● Exercise: Word for word, write out all of the data below.

#####

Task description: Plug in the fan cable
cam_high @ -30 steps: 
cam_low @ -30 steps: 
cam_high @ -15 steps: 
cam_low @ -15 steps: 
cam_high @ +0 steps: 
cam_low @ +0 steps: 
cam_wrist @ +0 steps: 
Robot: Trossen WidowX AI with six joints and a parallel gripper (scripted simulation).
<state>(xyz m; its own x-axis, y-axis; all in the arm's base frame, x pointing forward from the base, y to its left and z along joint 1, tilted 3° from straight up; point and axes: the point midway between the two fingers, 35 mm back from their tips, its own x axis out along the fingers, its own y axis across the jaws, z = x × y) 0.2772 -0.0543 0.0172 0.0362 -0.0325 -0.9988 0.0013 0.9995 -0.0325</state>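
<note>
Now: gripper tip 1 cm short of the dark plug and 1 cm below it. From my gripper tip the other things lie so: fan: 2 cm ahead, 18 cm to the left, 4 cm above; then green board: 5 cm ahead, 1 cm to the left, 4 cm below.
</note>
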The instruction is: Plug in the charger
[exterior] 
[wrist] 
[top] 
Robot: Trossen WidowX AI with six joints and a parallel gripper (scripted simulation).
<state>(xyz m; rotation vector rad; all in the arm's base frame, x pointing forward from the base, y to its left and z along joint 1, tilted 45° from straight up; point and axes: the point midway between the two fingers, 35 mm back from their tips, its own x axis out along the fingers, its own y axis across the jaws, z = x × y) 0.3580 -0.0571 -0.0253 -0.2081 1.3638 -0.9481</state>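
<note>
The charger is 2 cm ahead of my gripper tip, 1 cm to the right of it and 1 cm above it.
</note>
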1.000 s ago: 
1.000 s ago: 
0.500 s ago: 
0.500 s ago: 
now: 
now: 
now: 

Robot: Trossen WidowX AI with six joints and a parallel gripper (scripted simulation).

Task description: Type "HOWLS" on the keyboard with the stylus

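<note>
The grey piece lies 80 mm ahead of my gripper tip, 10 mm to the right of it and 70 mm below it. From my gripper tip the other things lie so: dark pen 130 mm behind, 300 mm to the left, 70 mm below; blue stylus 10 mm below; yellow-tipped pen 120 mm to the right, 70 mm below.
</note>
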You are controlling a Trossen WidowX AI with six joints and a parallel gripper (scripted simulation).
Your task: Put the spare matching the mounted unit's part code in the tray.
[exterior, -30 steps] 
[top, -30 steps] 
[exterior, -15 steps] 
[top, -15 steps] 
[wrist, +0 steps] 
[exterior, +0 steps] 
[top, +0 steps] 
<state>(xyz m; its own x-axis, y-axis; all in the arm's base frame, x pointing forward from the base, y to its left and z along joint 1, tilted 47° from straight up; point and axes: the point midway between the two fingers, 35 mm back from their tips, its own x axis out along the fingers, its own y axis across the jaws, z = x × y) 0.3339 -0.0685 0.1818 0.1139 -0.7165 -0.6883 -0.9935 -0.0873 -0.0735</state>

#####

● Solution:
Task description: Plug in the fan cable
cam_high @ -30 steps: 
cam_low @ -30 steps: 
cam_high @ -15 steps: 
cam_low @ -15 steps: 
cam_high @ +0 steps: 
cam_low @ +0 steps: 
cam_wrist @ +0 steps: 
Robot: Trossen WidowX AI with six joints and a parallel gripper (scripted simulation).
<state>(xyz m; its own x-axis, y-axis; all in the arm's base frame, x pointing forward from the base, y to its left and z along joint 1, tilted 3° from straight up; point and axes: the point midway between the two fingers, 35 mm back from their tips, its own x axis out along the fingers, its own y axis across the jaws, z = x × y) 0.2772 -0.0543 0.0172 0.0362 -0.0325 -0.9988 0.0013 0.9995 -0.0325</state>
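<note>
Now: gripper tip 1 cm short of the dark plug and 1 cm below it. From my gripper tip the other things lie so: fan: 2 cm ahead, 18 cm to the left, 4 cm above; then green board: 5 cm ahead, 1 cm to the left, 4 cm below.
</note>
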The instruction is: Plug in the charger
[exterior] 
[wrist] 
[top] 
Robot: Trossen WidowX AI with six joints and a parallel gripper (scripted simulation).
<state>(xyz m; rotation vector rad; all in the arm's base frame, x pointing forward from the base, y to its left and z along joint 1, tilted 45° from straight up; point and axes: the point midway between the two fingers, 35 mm back from their tips, its own x axis out along the fingers, its own y axis across the jaws, z = x × y) 0.3580 -0.0571 -0.0253 -0.2081 1.3638 -0.9481</state>
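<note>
The charger is 2 cm ahead of my gripper tip, 1 cm to the right of it and 1 cm above it.
</note>
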1.000 s ago: 
1.000 s ago: 
0.500 s ago: 
0.500 s ago: 
now: 
now: 
now: 

Robot: Trossen WidowX AI with six joints and a parallel gripper (scripted simulation).

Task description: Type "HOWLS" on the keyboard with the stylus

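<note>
The grey piece lies 80 mm ahead of my gripper tip, 10 mm to the right of it and 70 mm below it. From my gripper tip the other things lie so: dark pen 130 mm behind, 300 mm to the left, 70 mm below; blue stylus 10 mm below; yellow-tipped pen 120 mm to the right, 70 mm below.
</note>
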You are controlling a Trossen WidowX AI with six joints and a parallel gripper (scripted simulation).
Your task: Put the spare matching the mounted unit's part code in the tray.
[exterior, -30 steps] 
[top, -30 steps] 
[exterior, -15 steps] 
[top, -15 steps] 
[wrist, +0 steps] 
[exterior, +0 steps] 
[top, +0 steps] 
<state>(xyz m; its own x-axis, y-axis; all in the arm's base frame, x pointing forward from the base, y to its left and z along joint 1, tilted 47° from straight up; point and axes: the point midway between the two fingers, 35 mm back from their tips, its own x axis out along the fingers, its own y axis across the jaws, z = x × y) 0.3339 -0.0685 0.1818 0.1139 -0.7165 -0.6883 -0.9935 -0.0873 -0.0735</state>

This output is finished.